Candidates for Sleeve Gastrectomy
Candidates for a sleeve gastrectomy must be prescreened to make sure the procedure is appropriate for them. Patients are typically good candidates for this procedure if they:
- Have a history of morbid obesity for several years
- Have demonstrated an inability to lose weight with diet, exercise or medication
- Have no medical or psychological conditions that preclude bariatric surgery
- Are between 18 and 65 years of age
In addition,candidates must be highly motivated to make the necessary lifestyle changes after the surgery, for their weight loss program to be successful.
Benefits of a Sleeve Gastrectomy
Like many bariatric procedures, a sleeve gastrectomy is performed laparoscopically, so the surgery is minimally invasive, resulting in smaller scars, less blood loss, less pain, and a shorter recovery period. There are a number of benefits particular to the sleeve gastrectomy as compared to other, more complex, bariatric surgeries. These include:
- No Malabsorptive Complications
- No Gastric Dumping Syndrome
- Less Hunger
- No Foreign Bands or Tubes Remain in the Body
Many weight-related medical problems are resolved after gastric sleeve gastrectomy. These may include hypertension, type 2 diabetes. high cholesterol, severe sleep apnea, heart disease and asthma. If necessary for additional weight loss, a sleeve gastrectomy can also be modified at a later date. In some cases, where weight loss resulting from the sleeve gastronomy is not sufficient, a revision surgery, such as a gastric bypass or the placement of a gastric band, may be performed.

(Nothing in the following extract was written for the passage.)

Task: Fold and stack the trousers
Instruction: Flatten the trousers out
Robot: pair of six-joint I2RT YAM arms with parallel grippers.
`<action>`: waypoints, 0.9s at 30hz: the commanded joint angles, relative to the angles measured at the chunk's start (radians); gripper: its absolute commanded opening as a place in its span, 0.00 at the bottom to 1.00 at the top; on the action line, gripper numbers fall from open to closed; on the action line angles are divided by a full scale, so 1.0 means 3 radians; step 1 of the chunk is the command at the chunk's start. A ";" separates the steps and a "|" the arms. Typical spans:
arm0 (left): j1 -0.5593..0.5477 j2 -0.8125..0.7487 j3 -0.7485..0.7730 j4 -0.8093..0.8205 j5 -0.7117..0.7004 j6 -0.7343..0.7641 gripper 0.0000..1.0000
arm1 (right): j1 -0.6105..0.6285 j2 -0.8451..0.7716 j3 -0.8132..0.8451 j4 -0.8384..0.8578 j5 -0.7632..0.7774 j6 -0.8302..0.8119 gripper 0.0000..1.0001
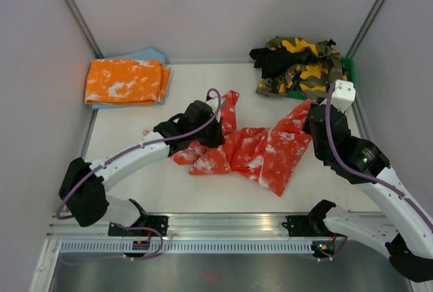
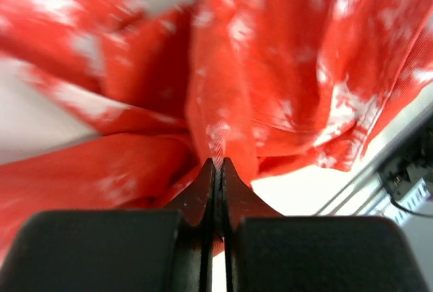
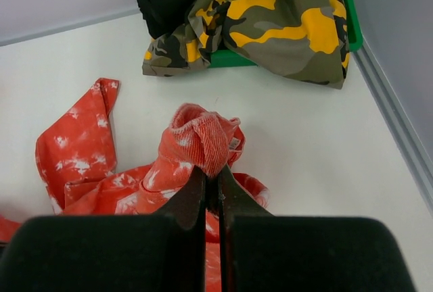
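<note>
The red trousers (image 1: 260, 153) with white splotches lie crumpled across the middle of the table. My left gripper (image 1: 196, 144) sits at their left end, shut on a fold of the red cloth (image 2: 223, 123), which fills the left wrist view. At the right end, my right gripper (image 1: 312, 117) is shut on a bunched edge of the same trousers (image 3: 203, 140), pinched between its fingertips. The rest of the cloth (image 3: 81, 163) trails off to the left in the right wrist view.
A folded orange-and-white pair (image 1: 126, 81) rests on a light blue cloth (image 1: 150, 55) at the back left. A yellow camouflage pair (image 1: 304, 65) and black cloth (image 1: 270, 59) are heaped over a green tray (image 3: 348, 21) at the back right. Walls close in on both sides.
</note>
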 commanded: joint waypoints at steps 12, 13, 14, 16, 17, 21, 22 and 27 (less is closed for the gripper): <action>0.0701 -0.1078 0.1763 -0.0733 -0.0153 0.1083 0.02 | -0.0392 0.1026 0.0155 0.2359 -0.1274 -0.0696 0.00; 0.0701 -0.1114 0.1759 -0.0774 -0.0153 0.1078 0.02 | -0.0483 0.1191 0.0365 0.2364 -0.1600 -0.0732 0.00; 0.0701 -0.1165 0.1728 -0.0764 -0.0077 0.1057 0.02 | -0.0510 0.1481 0.0777 0.2324 -0.1715 -0.0773 0.00; 0.0701 -0.1445 0.1463 -0.0632 0.0107 0.1021 0.02 | -0.0530 0.1708 0.1087 0.2217 -0.1828 -0.0819 0.00; 0.0696 -0.1548 0.1346 -0.0449 0.0325 0.1001 0.02 | -0.0541 0.1830 0.1174 0.2079 -0.1833 -0.0779 0.00; 0.0696 -0.1804 0.0798 -0.0355 0.0644 0.0929 0.02 | -0.0754 0.1811 0.0639 0.1757 -0.1900 -0.0411 0.36; 0.0696 -0.1754 0.0757 -0.0370 0.0695 0.0899 0.02 | -0.0821 0.1806 0.0547 0.1644 -0.1981 -0.0314 0.56; 0.0543 -0.1564 0.0399 -0.0080 0.1237 0.0597 0.02 | -0.1194 0.1658 0.0474 0.0719 -0.2217 -0.0022 0.98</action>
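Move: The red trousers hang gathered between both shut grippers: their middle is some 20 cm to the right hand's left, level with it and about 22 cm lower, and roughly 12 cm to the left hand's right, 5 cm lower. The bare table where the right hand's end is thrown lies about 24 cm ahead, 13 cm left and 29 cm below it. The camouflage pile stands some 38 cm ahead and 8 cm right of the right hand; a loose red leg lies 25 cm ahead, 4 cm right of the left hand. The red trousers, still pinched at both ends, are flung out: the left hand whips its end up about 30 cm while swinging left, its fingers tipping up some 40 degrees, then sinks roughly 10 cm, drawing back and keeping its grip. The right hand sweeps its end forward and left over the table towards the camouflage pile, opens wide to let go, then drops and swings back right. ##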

The Sleeve Gastrectomy Procedure
The actual sleeve gastrectomy procedure is quite simple. The surgeon uses miniature tools, entering the abdomen through a small incision and stapling the stomach into the shape of a tube. This greatly reduces the stomach’s capacity. Once the created “sleeve” is examined to ensure that there is no leakage or bleeding, excess stomach tissue is removed. The removal of this stomach tissue also removes part of the stomach, the fundus, where ghrelin, the hunger hormone, is produced and secreted, decreasing the patient’s desire to eat.
Because sleeve gastrectomy does not alter the digestive process itself as do bariatric bypasses, no malabsorption occurs and supplemental nutrition is usually unnecessary.

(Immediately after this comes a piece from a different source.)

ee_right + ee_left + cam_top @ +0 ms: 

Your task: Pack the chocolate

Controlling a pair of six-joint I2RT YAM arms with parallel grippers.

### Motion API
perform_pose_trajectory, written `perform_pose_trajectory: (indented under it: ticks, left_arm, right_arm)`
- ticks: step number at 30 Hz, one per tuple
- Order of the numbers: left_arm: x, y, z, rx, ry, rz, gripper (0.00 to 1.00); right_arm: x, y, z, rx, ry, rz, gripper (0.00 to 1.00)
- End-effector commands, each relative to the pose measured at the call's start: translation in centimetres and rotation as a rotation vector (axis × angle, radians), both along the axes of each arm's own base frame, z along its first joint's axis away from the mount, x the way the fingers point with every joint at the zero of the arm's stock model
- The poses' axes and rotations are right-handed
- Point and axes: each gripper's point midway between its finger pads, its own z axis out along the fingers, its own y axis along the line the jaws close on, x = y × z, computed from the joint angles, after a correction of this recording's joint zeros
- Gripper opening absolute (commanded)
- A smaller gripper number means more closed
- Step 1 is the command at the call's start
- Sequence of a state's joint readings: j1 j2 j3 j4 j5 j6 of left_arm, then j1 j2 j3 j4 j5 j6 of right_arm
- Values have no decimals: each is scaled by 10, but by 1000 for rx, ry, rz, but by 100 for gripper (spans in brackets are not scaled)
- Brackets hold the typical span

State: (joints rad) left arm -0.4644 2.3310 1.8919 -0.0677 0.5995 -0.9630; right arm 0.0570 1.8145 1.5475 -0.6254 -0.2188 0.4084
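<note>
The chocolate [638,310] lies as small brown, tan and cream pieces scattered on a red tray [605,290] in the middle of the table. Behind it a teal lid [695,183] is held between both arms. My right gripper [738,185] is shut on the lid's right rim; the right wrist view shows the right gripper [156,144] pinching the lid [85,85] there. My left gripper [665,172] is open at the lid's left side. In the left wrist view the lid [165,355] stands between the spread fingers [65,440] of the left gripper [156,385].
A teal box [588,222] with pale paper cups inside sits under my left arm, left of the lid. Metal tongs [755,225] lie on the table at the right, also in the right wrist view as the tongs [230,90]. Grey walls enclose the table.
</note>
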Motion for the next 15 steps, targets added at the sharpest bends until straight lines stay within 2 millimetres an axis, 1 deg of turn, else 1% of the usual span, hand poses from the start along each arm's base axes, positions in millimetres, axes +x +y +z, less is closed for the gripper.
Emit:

Risks and Complications Associated With a Sleeve Gastrectomy
Weight-loss surgery may increase the risk for gallstones. The doctor may recommend a cholecystectomy, a surgery to remove the gallbladder, at the same time the sleeve gastrectomy is performed. Other risks of this procedure may include:
- Inflammation of the stomach
- Heartburn, or stomach ulcers
- Gastric leakage
- Scarring in the abdomen
Vomiting may sometimes occur in individuals who have had a sleeve gastrectomy, when they eat more than the stomach pouch can hold.
Recovery from a Sleeve Gastrectomy
Recovery from a sleeve gastrectomy is fairly routine. Because this procedure is less invasive than some other types of bariatric surgery, recovery tends to occur more quickly. Generally, patients remain in the hospital for a day or two, during which they ingest a liquid diet. Once they go home, they can begin to gradually reintroduce soft and then more solid foods. Doctors instructions should be followed carefully. Although a sleeve gastrectomy can be an effective tool in the struggle for weight loss, there will still be serious work for the patient to accomplish. Without serious, ongoing changes to the patient’s diet and exercise regimen, the positive effects of the surgery will not be long-lasting.